NIA sleuths recovered mobile phones, SIM cards, memory cards, pen drives, diaries with handwritten notes in Arabic and Malayalam, DVDs and books of Zakir Naik, and CDs with religious speeches. Sources said that during a similar raid in Coimbatore in December 2018, the NIA had stumbled upon the plot of a suspected attack in Lanka and had shared the inputs with RAW, which garnered more information and shared it with the Lankan authorities.

On April 4, the Tamil Nadu DGP had sent an alert to all commissioners and superintendents of police warning that the Lanka-based National Thowheed Jamaat (NTJ), named in the blasts, was planning to attack Lankan establishments in the state. According to reports, the DGP had alerted that the attack could be perpetrated by suicide bombing, a truck or parcel explosion or a knife attack. He asked officers to take necessary steps. The same day, the police tightened security for the Sri Lankan Deputy High Commission in Chennai.

The NIA had found a video of Hashim on the phone of one of the suspects, Ashiq, held in Coimbatore. In the video, suspected to have been recorded by Hashim in Tamil Nadu, he talked about a big job he was about to pull off and exhorted Muslims from Tamil Nadu, Kerala and Sri Lanka to fight for the cause of Islam.
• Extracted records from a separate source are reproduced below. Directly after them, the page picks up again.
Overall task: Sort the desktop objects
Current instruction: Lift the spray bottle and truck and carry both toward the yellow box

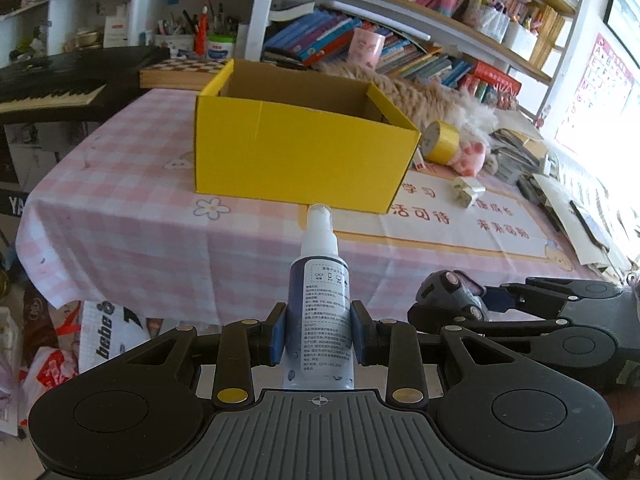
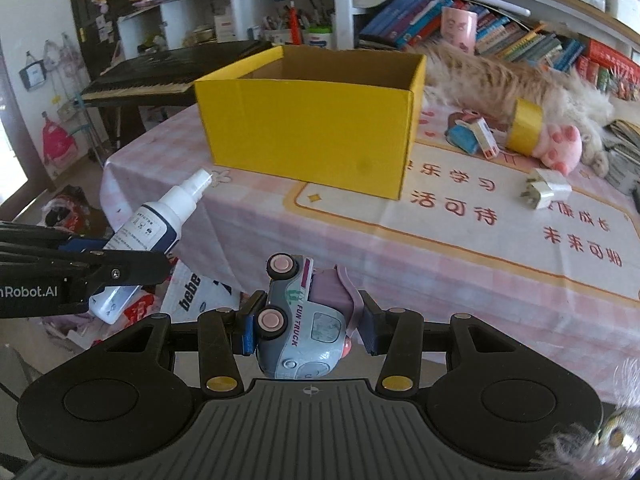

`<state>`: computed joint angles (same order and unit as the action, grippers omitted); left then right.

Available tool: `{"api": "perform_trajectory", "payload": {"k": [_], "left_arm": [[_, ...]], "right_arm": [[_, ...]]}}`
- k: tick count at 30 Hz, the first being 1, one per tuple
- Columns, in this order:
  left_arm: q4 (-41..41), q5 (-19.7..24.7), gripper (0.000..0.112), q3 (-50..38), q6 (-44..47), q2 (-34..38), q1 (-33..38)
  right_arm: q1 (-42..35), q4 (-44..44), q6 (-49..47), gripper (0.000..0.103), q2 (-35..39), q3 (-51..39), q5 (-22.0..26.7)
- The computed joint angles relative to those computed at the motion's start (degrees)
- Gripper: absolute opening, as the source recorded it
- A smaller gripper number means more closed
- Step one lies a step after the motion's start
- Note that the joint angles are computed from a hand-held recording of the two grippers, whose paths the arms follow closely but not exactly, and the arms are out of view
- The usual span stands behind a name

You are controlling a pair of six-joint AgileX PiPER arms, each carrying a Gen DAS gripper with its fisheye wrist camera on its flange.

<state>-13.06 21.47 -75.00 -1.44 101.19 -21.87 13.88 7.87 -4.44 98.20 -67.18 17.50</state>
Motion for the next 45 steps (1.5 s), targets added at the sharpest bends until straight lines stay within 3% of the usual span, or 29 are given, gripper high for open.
{"api": "perform_trajectory", "payload": {"k": [30, 45], "left_arm": [[-0.7, 1.0, 0.031, -2.6, 3.7, 1.0, -0.2], [-5.7, 3.7, 0.031, -11.3, 7.6, 5.4, 2.0]], "right_arm": [[0.8, -2.5, 2.5, 0.044, -0.1, -0.4, -0.8], [-0.7, 3.5, -3.2, 0.044, 4.3, -9.4, 5.2]]}}
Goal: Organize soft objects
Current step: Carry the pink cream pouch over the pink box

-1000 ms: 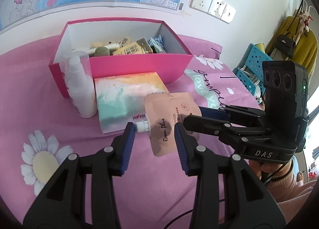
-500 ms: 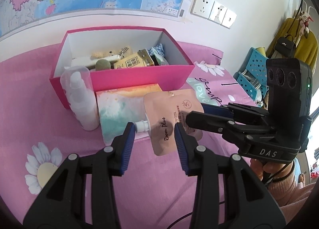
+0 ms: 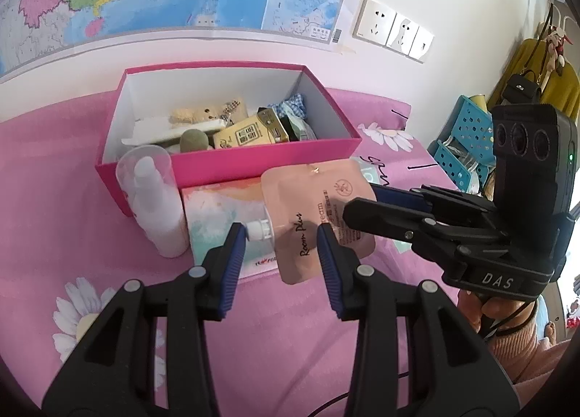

Intelligence agencies found that Hashim had travelled to both Tamil Nadu and Kerala in the past couple of years.

However, Ashiq said he had no links with the NTJ. Accusing the NIA of trying to frame him without any evidence, he said he had never been an ISIS sympathiser or extremist. “I heard of the Thowheeth Jamaath in Tamil Nadu. But I never heard of the NTJ or Zahran Hashim. They are trying to falsely implicate me,” he reportedly said. He added that he could not vouch for the others arrested. “I don’t know about them except for the brief period we were in jail together,” Ashiq said.

In 2016, the NIA registered a case under the Unlawful Activities Prevention Act following the discovery that 22 youths from Kerala had fled to Afghanistan between May and July that year from Kasaragod and Palakkad districts to join the ISIS. They included 13 men, six women and three children. They left India from Bengaluru, Hyderabad and Mumbai airports for Kuwait, Dubai, Muscat or Abu Dhabi, from where they are learnt to have travelled to Afghanistan.

The previous LDF government had taken initiative to bust terror modules, but the UDF government under Oommen Chandy did not proceed further. Even the current LDF government under Pinarayi Vijayan has shown scant regard for keeping up a vigil against fundamentalist groups and terror outfits which are highly active in the garb of social and religious organisations. The Left government is finding it a delicate issue to deal with firmly.

Whatever the outcome of the ongoing NIA probe, the people of Kerala are concerned about the complacent approach of the state government and the intelligence agencies under its purview.